The KRACK exploit could affect any Wi-Fi device.
This morning (16 October), researchers reported details of a new threat known as KRACK (key reinstallation attack).
Ars Technica reported that researcher Mathy Vanhoef released information on the attack. Vanhoef described it in stark terms: “This can be abused to steal sensitive information such as credit card numbers, passwords, chat messages, emails, photos and so on.
“The attack works against all modern, protected Wi-Fi networks. Depending on the network configuration, it is also possible to inject and manipulate data. For example, an attacker might be able to inject ransomware or other malware into websites.”
Leaving devices open to eavesdropping
KRACK works by affecting Wi-Fi Protected Access 2 (WPA2), which is used by people to keep their web use hidden from others.
KRACK sees attackers con a victim into reinstalling a key that is already in use. Each key should be unique but a problem with WPA2 means that a hacker can manipulate steps or ‘handshakes’ between routers and connected devices to make it possible for these messages to be intercepted without detection.
According to the researchers, Android and Linux users are more vulnerable, as seen this demo video.
Vanhoef said knowledge of the weakness was disseminated to vendors that the researchers had tested in July of this year, while the US Computer Emergency Readiness Team (US-CERT) sent out a broad notification to vendors on 28 August.

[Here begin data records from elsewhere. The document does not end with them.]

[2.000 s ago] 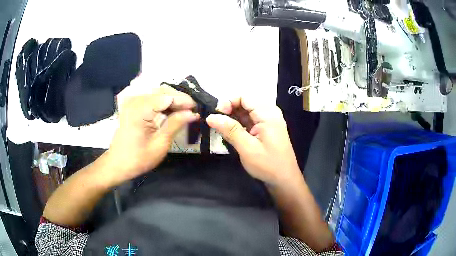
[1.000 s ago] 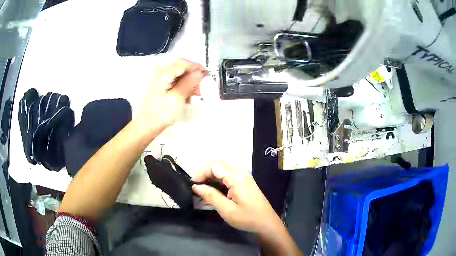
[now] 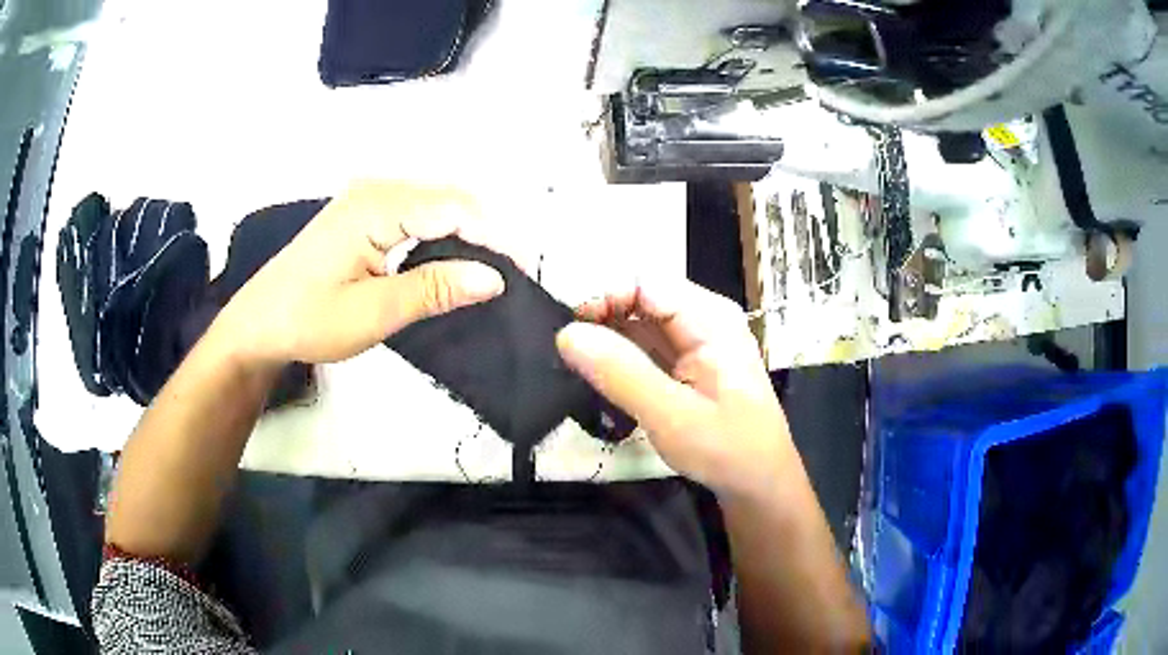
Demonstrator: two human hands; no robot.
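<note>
A black rounded panel (image 3: 493,352) is held in front of me, above the front edge of the white table. My left hand (image 3: 384,284) grips its upper left edge, thumb on top. My right hand (image 3: 660,371) pinches its right edge between thumb and fingers. A narrow black strip hangs below the panel, and a darker folded part shows under its lower right corner. Fine dark thread lines curl below the panel. How the parts are joined is hidden.
Stacked sewn pieces (image 3: 135,301) lie at left, beside black panels partly behind my left arm. More panels (image 3: 395,39) lie at the back. The machine arm (image 3: 698,141) projects from the right under the machine head (image 3: 1012,64). A blue crate (image 3: 916,512) stands lower right.
My left hand has come back from near the machine arm and now grips the panel. The piece has risen from the table's front edge and is spread between both hands.
</note>
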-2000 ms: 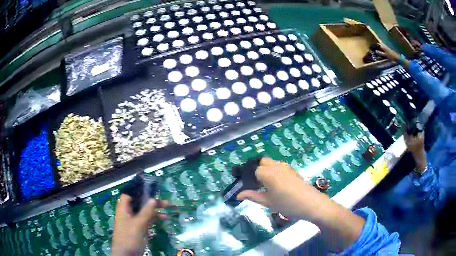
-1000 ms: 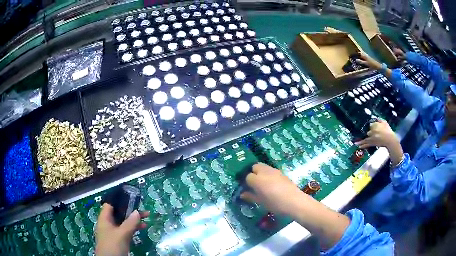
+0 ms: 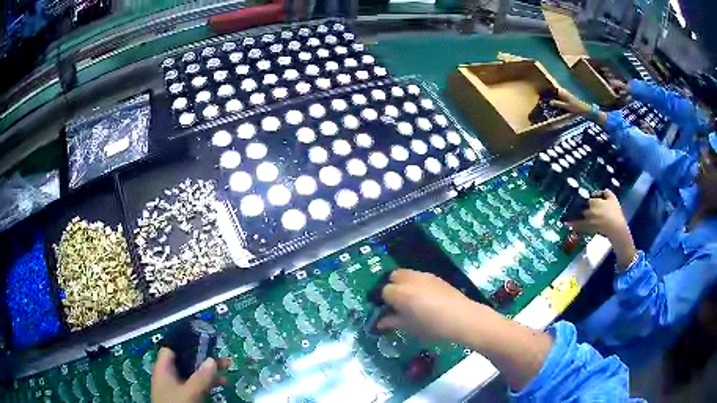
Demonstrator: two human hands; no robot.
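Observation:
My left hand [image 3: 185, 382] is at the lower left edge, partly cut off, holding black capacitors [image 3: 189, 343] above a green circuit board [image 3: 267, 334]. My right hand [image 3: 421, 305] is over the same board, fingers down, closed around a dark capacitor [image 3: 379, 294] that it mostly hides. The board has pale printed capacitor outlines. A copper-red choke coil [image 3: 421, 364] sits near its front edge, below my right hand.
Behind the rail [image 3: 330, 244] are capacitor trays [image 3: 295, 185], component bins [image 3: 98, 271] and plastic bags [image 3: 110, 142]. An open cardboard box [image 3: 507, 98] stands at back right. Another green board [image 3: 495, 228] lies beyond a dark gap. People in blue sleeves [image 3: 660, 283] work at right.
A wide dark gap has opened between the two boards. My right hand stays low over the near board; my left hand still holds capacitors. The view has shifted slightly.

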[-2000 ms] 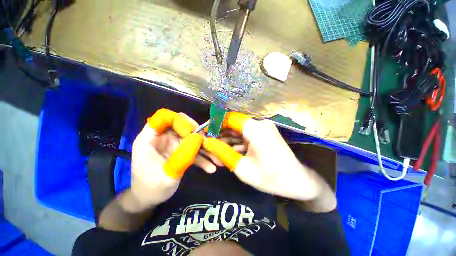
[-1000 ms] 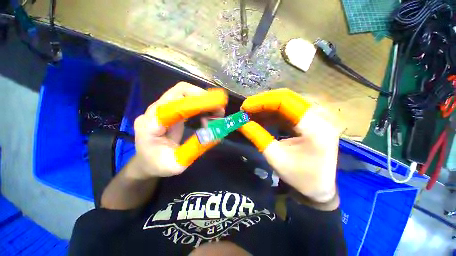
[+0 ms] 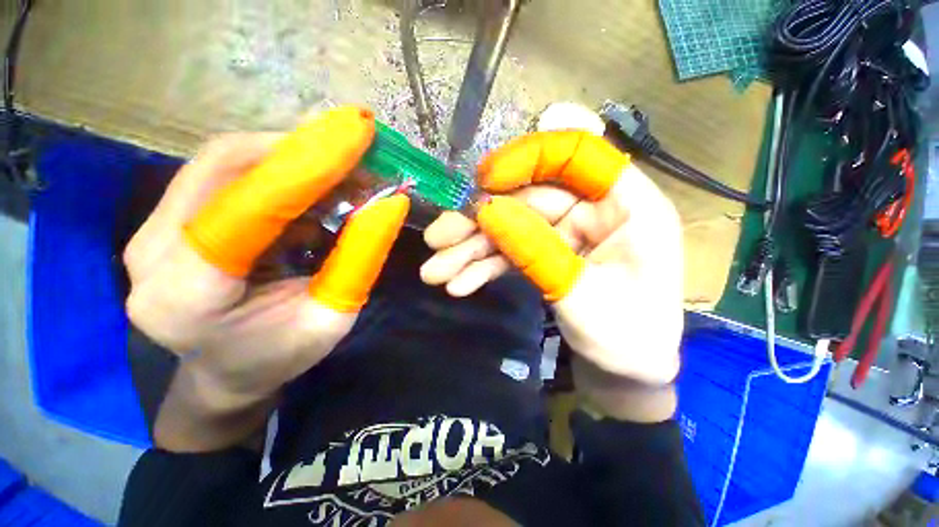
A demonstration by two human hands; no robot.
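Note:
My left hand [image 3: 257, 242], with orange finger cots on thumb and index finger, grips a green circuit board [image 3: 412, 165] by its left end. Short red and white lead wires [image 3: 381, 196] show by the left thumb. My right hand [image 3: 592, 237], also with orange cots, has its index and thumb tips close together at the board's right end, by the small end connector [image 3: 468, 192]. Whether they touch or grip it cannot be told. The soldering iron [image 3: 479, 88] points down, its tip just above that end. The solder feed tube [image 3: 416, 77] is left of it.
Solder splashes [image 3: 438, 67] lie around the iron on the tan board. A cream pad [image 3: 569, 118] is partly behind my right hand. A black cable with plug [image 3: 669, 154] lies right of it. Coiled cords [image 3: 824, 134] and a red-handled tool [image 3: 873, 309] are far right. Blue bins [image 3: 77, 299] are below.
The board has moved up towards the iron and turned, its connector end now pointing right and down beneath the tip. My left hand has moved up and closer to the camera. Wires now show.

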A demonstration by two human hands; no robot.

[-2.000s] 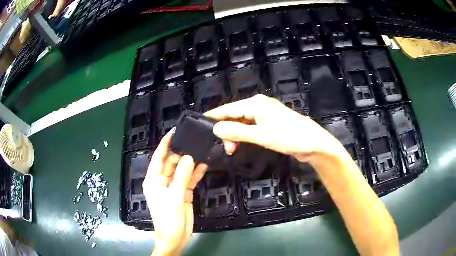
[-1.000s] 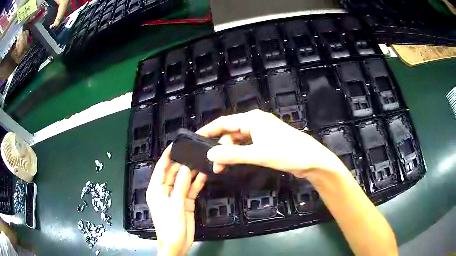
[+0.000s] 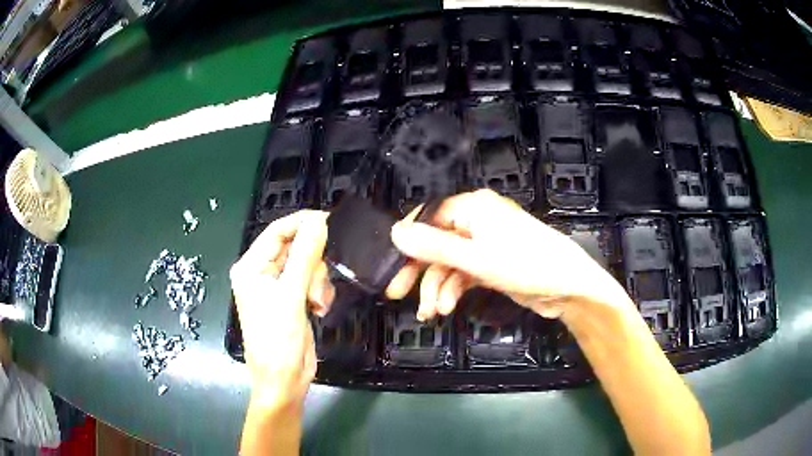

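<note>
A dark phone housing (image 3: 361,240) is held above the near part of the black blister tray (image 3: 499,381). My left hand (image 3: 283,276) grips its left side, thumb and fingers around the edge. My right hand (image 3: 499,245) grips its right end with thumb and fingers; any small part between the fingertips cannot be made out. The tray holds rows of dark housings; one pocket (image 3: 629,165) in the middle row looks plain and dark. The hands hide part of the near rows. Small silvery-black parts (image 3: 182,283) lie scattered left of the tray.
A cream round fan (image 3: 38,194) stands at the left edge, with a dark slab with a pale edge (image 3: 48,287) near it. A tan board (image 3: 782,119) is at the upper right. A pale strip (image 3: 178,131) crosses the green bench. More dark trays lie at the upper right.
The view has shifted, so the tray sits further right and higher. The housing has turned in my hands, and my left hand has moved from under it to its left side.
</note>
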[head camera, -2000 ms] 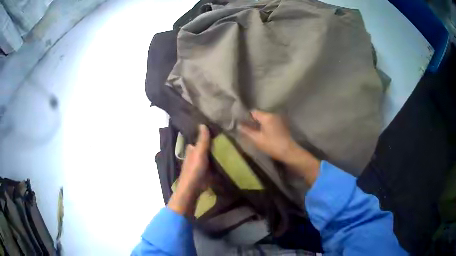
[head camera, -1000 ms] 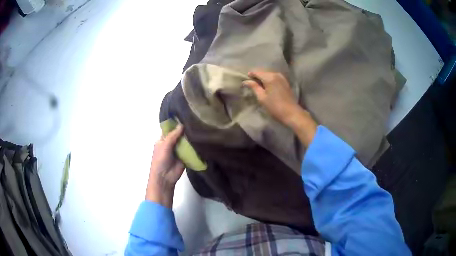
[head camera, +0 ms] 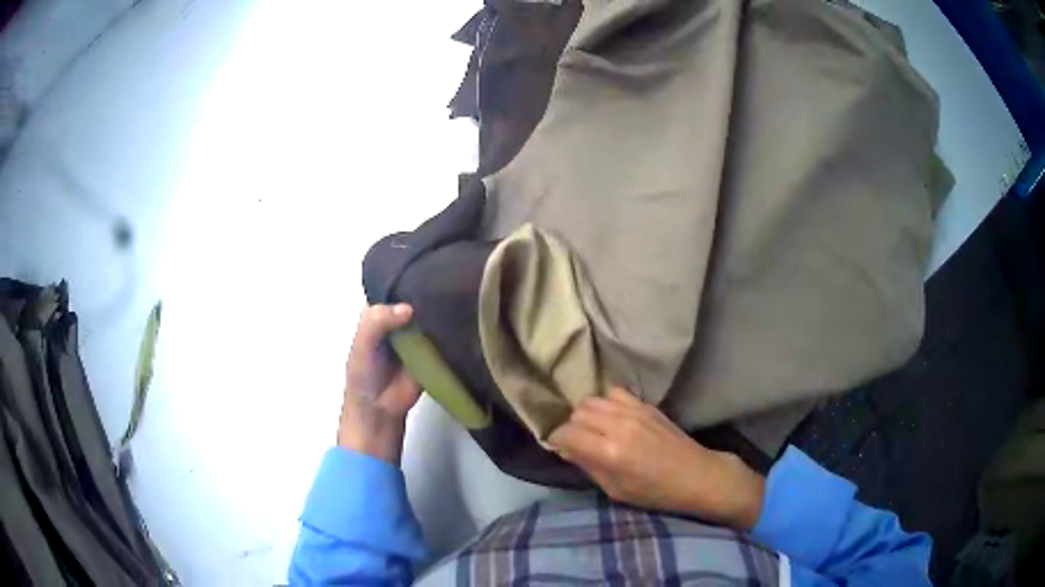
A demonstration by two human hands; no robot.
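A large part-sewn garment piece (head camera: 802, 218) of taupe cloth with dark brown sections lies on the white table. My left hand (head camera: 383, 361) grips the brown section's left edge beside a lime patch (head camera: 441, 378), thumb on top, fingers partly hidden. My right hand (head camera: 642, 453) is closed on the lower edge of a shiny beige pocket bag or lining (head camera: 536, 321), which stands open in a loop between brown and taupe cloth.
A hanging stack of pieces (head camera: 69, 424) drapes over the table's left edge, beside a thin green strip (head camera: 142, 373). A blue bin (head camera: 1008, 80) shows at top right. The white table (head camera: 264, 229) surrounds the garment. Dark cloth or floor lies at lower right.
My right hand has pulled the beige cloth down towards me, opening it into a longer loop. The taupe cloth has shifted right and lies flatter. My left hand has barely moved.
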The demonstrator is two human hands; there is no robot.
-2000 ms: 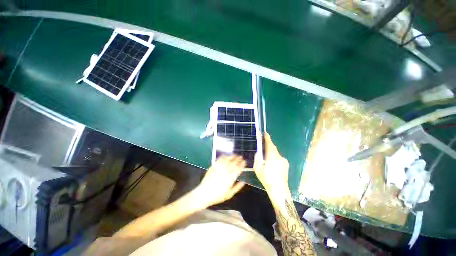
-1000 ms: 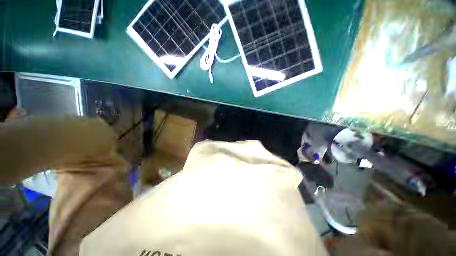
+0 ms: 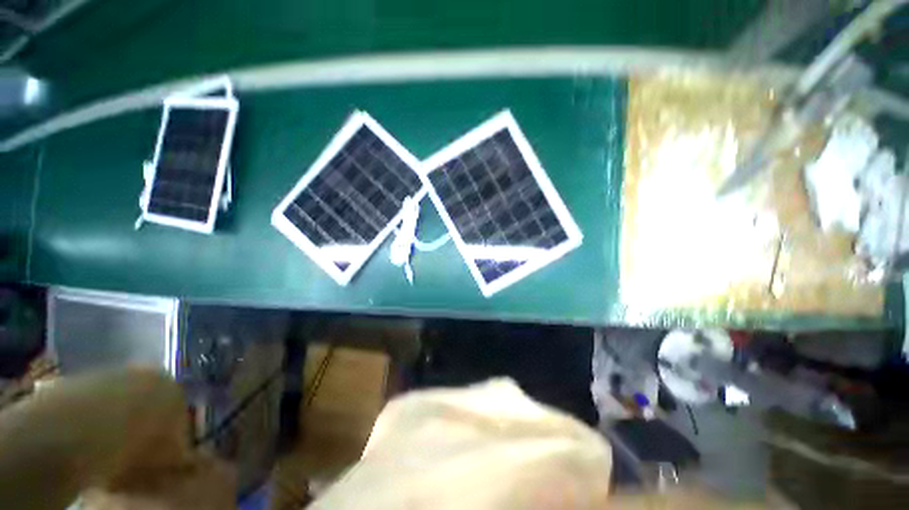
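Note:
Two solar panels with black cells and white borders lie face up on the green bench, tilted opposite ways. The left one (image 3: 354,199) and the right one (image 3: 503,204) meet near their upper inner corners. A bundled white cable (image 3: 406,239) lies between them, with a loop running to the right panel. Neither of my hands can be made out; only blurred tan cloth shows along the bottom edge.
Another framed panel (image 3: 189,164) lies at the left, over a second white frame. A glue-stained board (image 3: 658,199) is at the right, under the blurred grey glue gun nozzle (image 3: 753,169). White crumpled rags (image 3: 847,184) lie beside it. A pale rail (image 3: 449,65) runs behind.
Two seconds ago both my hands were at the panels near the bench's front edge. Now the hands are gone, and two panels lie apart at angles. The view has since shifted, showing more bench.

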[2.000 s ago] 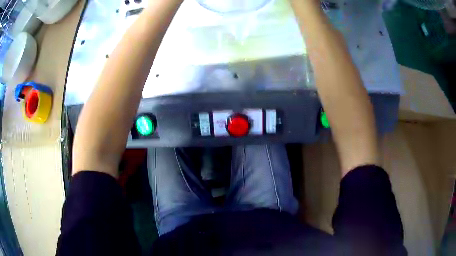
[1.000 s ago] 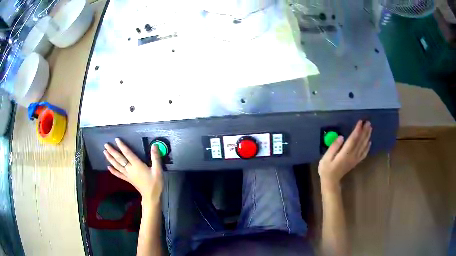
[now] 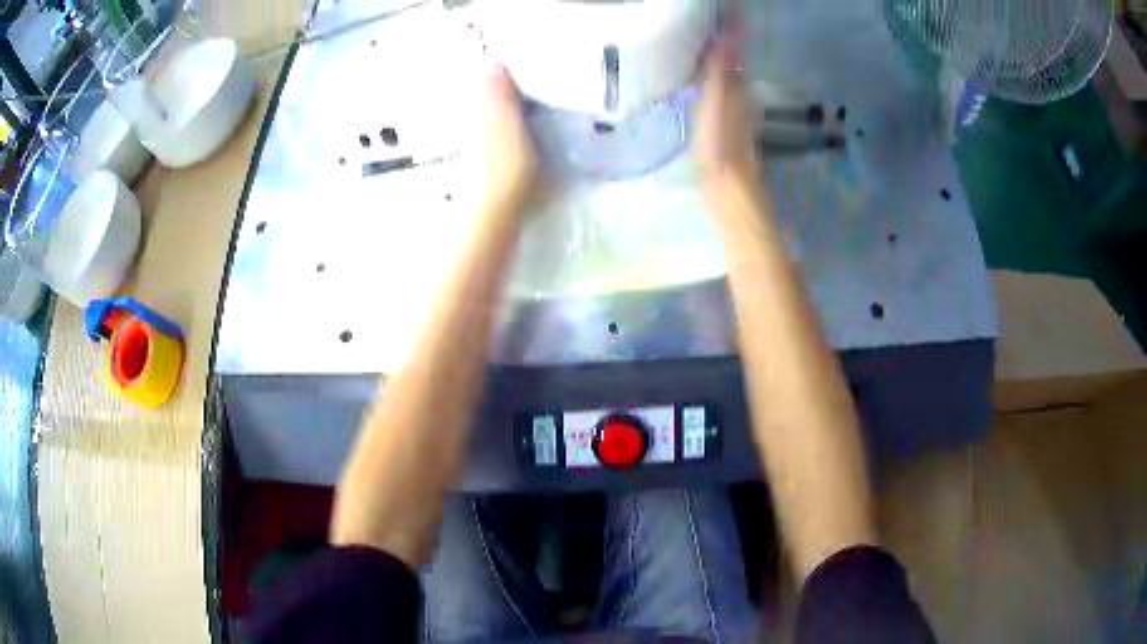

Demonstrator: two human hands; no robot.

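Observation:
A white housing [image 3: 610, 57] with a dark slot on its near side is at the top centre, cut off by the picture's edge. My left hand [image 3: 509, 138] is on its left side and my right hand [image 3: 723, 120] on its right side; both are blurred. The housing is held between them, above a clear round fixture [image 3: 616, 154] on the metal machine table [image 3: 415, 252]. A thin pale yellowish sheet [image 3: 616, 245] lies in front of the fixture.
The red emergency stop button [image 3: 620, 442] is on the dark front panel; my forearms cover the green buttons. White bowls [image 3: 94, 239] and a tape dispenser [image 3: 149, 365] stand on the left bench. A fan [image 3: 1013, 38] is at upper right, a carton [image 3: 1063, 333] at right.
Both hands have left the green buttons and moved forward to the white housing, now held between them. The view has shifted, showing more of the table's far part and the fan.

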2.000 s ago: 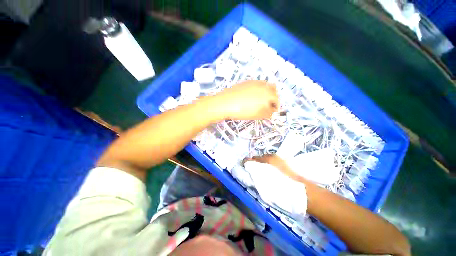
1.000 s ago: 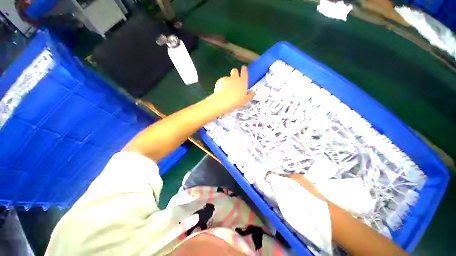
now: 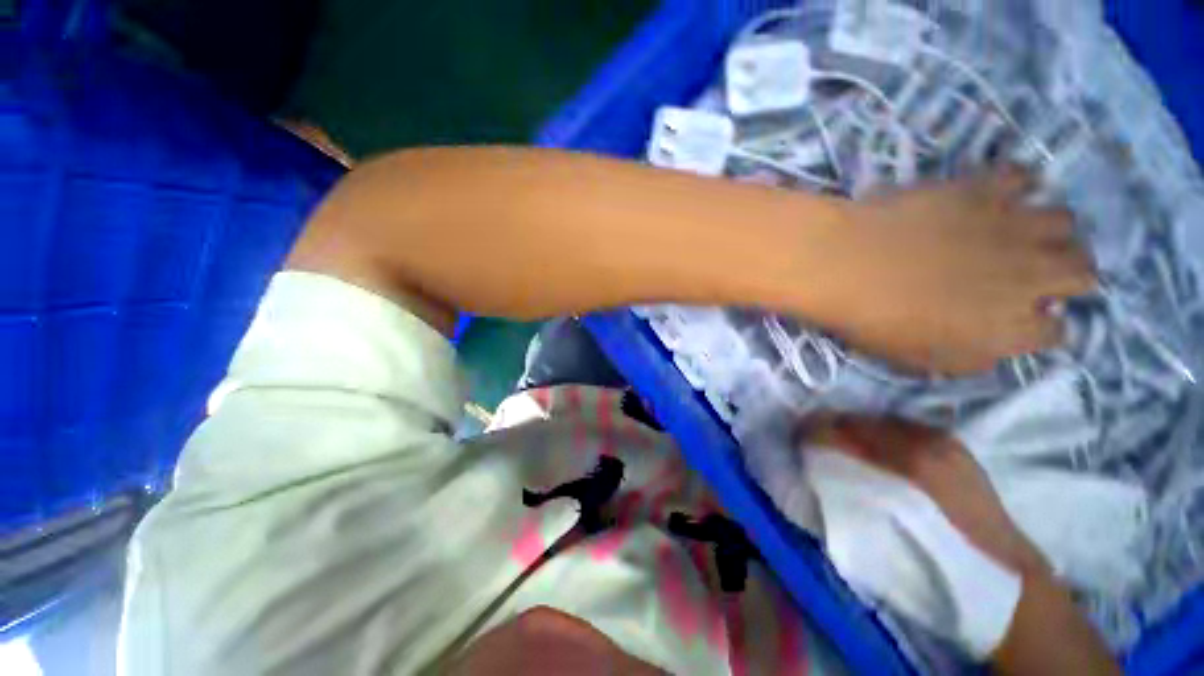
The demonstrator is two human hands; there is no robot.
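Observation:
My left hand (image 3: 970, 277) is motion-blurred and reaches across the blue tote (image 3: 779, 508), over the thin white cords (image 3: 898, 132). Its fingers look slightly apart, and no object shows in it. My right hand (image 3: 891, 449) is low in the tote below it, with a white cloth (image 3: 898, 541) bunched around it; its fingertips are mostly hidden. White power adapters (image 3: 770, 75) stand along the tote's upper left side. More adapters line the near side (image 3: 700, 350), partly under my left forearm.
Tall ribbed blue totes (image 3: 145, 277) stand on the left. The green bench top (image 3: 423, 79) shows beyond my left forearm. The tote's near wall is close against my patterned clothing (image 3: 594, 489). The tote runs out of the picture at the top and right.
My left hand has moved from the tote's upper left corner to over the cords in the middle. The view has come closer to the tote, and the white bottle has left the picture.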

Weakness in the Wi-Fi standard itself
It appears at this point that any device that uses Wi-Fi could be affected, said Vanhoef. “The weaknesses are in the Wi-Fi standard itself, and not in individual products or implementations. Therefore, any correct implementation of WPA2 is likely affected.
“To prevent the attack, users must update affected products as soon as security updates become available. Note that if your device supports Wi-Fi, it is most likely affected. During our initial research, we discovered ourselves that Android, Linux, Apple, Windows, OpenBSD, MediaTek, Linksys and others are all affected by some variant of the attacks.”
A Google spokesperson said to Forbes: “We’re aware of the issue, and we will be patching any affected devices in the coming weeks.”
US-CERT has also issued a warning on the flaw: “US-CERT has become aware of several key management vulnerabilities in the four-way handshake of WPA2 security protocol.”
Update and patch where possible
Devices such as laptops and smartphones will need to be updated as well as routers, and Vanhoef recommends users get in touch with the relevant companies to keep an eye on delivery of patches.
On a positive note, remote attacks using this exploit alone are impossible as the hacker would need to be in physical proximity to the router. Alan Woodward, encryption expert from the University of Surrey, explained that the attack is not scalable. “It’s a very targeted attack – not like we’re all going to be hit as attackers can only be in so many Wi-Fi zones at once.”
It is unclear if the vulnerability has been used on a real network as of yet. “We are not in a position to determine if this vulnerability has been (or is being) actively exploited in the wild,” said Vanhoef.
This vulnerability poses particular problems for ISPs in terms of ensuring every device is patched against this vulnerability.